Aim of the task: The answer should reproduce the listing below character for character.

═════ Source material

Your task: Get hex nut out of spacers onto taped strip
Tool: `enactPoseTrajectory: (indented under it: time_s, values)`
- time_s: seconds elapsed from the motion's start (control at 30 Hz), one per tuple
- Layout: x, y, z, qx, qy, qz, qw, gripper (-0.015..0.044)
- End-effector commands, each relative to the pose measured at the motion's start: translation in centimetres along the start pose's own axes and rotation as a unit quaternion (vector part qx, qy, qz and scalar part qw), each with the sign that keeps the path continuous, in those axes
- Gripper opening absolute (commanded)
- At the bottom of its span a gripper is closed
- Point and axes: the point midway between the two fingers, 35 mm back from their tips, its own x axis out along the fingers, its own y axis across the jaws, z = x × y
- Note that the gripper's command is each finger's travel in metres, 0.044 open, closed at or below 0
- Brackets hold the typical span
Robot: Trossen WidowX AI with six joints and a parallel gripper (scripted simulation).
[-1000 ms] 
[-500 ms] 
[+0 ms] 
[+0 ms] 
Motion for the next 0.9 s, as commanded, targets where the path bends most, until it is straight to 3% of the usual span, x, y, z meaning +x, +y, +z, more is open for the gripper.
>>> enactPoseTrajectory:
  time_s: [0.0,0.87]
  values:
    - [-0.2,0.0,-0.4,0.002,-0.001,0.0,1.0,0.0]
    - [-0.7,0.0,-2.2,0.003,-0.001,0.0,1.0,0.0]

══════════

Answer:
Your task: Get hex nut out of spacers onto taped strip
Tool: `enactPoseTrajectory: (indented under it: time_s, values)`
- time_s: seconds elapsed from the motion's start (control at 30 Hz), one per tuple
- Layout: x, y, z, qx, qy, qz, qw, gripper (-0.015..0.044)
- End-effector commands, each relative to the pose measured at the motion's start: translation in centimetres along the start pose's own axes and rotation as a unit quaternion (vector part qx, qy, qz and scalar part qw), each with the sign that keeps the path continuous, in those axes
- Gripper opening absolute (commanded)
- At the bottom of its span a gripper is closed
- Point and axes: the point midway between the two fingers, 35 mm back from their tips, its own x axis out along the fingers, its own y axis across the jaws, z = x × y
- Note that the gripper's command is each finger's travel in metres, 0.044 open, closed at or below 0
- Brackets hold the typical span
Robot: Trossen WidowX AI with six joints and a parallel gripper (scripted simulation).
[-1000 ms] 
[-500 ms] 
[+0 ms] 
[+0 ms] 
Motion for the next 0.9 s, as commanded, targets where the path bends most, until it is straight to 3% of the usual span, x, y, z meaning +x, +y, +z, more is open for the gripper.
>>> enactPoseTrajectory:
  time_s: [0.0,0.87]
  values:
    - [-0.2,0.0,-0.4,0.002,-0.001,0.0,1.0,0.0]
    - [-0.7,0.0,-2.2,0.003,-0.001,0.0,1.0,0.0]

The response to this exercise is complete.